In Estate of Mitchell, T.C. Memo. 2011-94, the owner of a California cattle ranch and oceanfront property passed away, leaving the real estate to his heirs. The estate’s CPA valued the properties by capitalizing their rental income streams, much as a business is valued. The IRS employed an expert who valued the properties by looking at their value in a sale (comparables) and then deducting the sum that a buyer might have to pay to terminate the lease.

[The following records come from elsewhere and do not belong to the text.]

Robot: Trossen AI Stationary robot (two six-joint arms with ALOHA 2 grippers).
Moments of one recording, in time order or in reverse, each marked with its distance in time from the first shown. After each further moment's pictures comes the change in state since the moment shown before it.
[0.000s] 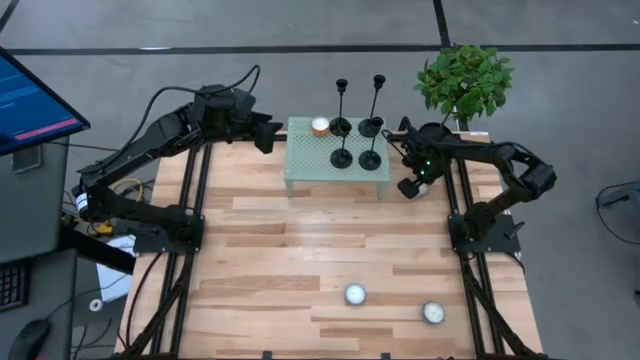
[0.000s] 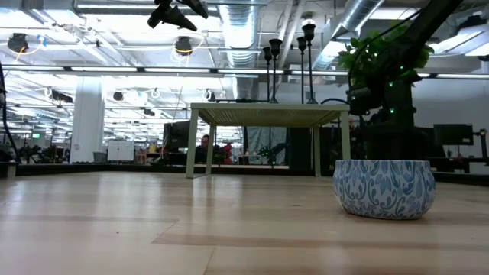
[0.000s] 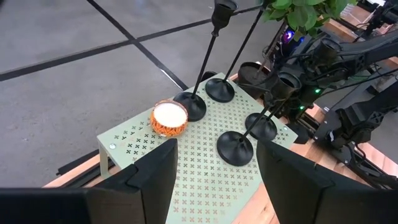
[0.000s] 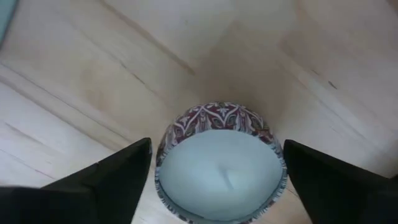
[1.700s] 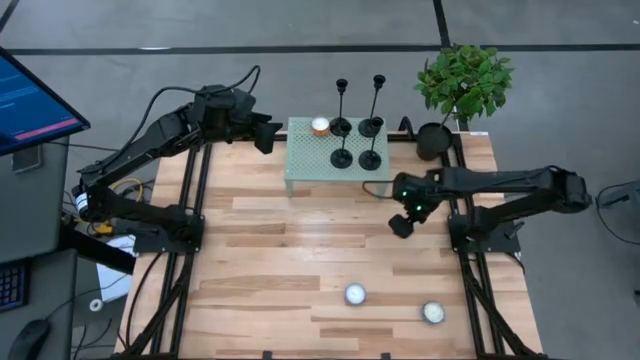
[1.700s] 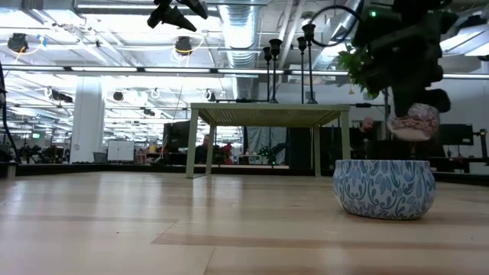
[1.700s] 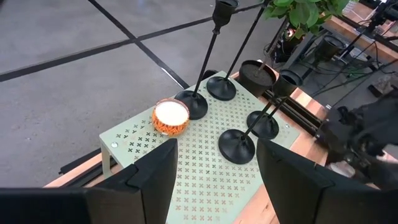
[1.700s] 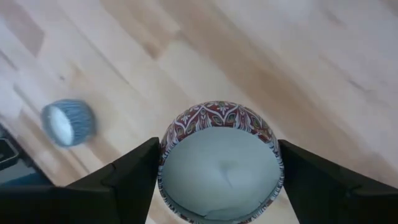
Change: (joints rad) left arm 0.000 0.000 0.000 -0.007 -0.001 0.008; right arm 0.694 -0.349 0.002 -0.048 -0.238 0.651
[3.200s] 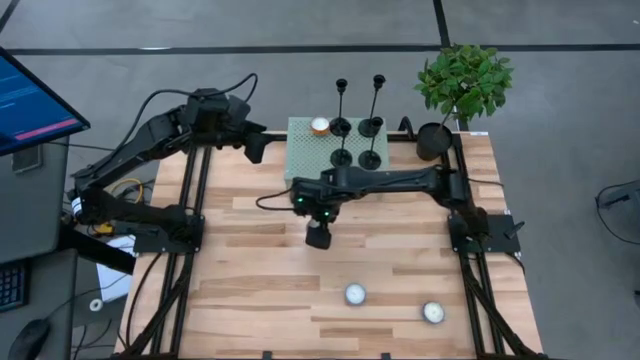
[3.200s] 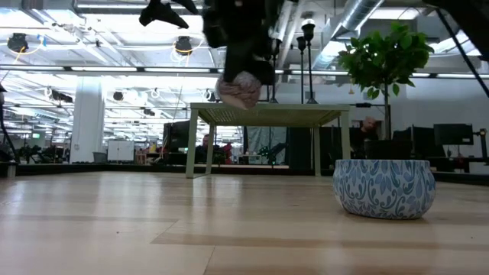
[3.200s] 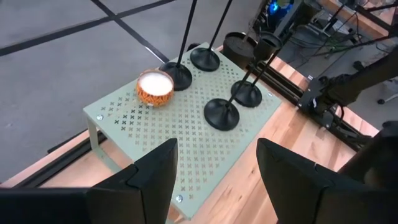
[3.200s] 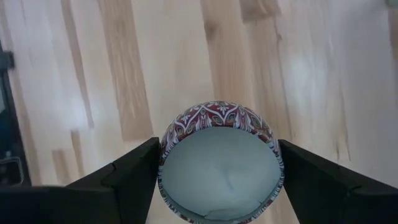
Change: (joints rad) left arm 0.000 -0.049 0.000 -0.118 0.104 0.019; right arm 0.152 0.987 1.251 -0.237 0.067 -0.506
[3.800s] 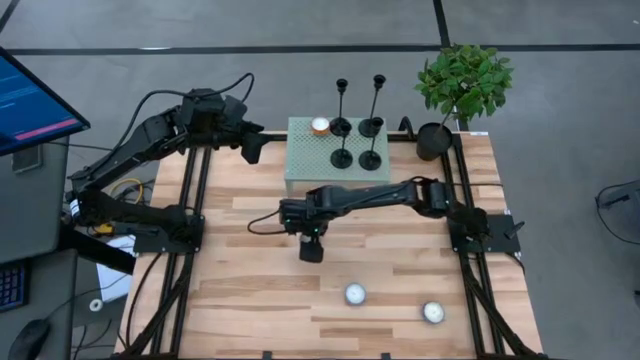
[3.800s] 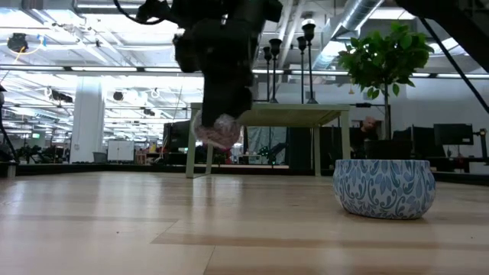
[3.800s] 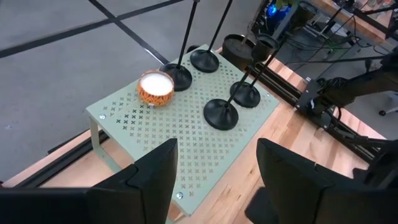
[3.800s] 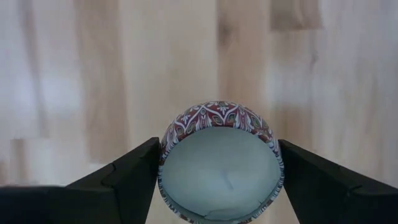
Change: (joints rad) left arm 0.001 -0.021 0.000 -0.011 0.000 -0.002; right arm 0.053 0.163 0.060 0.060 0.080 -0.098
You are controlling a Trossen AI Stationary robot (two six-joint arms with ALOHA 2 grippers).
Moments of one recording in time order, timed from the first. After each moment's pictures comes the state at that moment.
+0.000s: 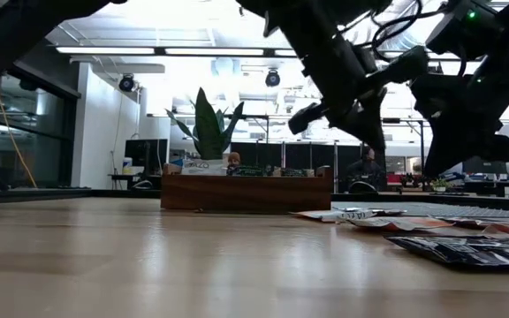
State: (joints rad) left arm -0.07 2.34 2.08 -0.57 -0.33 -0.76; right arm -0.01 0.89 0.38 -0.46 0.20 1.07
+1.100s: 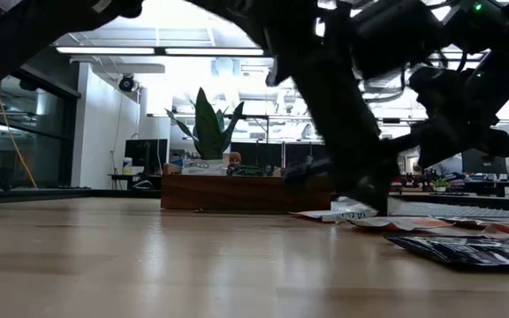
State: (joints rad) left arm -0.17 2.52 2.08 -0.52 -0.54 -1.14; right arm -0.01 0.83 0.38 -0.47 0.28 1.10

Before jumping to a conclusion, consider the following facts: The oceanfront property was a 2 acre parcel with a 4,000 square foot house in a gated community, guesthouse, and nearly 200 feet of private beach on the Pacific Ocean near Santa Barbara. It was rented to tenants under a 20 year lease for $15,000 per month plus annual COLA. The ranch was a 4,000 acre parcel in Santa Ynez Valley, one of the largest ranches in California. While it was partially used for cattle grazing, it also hosted CEOs and U.S. Presidents for an annual horse-riding event. It was leased to a family that operated the ranch under a twenty-four year lease for $32,000 per year. The estate valued the properties at $6 million and $2.6 million, compared to the IRS valuations of $13 million and $11 million. Thus, the capitalized rents were far less than what the properties could be sold for, in the opinion of the IRS. The IRS argued that selling the property would bring greater value than continuing to rent them, even if the buyer would have to pay the tenant to terminate the leases.

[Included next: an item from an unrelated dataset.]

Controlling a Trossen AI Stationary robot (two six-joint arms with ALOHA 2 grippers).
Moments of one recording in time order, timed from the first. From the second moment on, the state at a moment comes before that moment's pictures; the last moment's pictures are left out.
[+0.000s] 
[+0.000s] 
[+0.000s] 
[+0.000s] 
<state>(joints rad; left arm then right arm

Still, the Tax Court held that the income capitalization method was appropriate and rejected the IRS method for valuing these rental properties. The Tax Court disagreed with the IRS expert, who testified that the income capitalization method should be limited to commercial properties and not residential leases. In its opinion, the Tax Court relied on prior decisions and an Appraisal Institute publication for its decision to reject the method advocated by the IRS expert. The Court also observed that the properties were leased under long-term leases, and the owner treated them as income-producing properties rather than personal residences. The Tax Court refused to accept the assumption that the tenants would agree to be bought out, and found that the expert’s estimate of the buy-out payment was too speculative. The Tax Court noted that this method had never been adopted in any other published decision.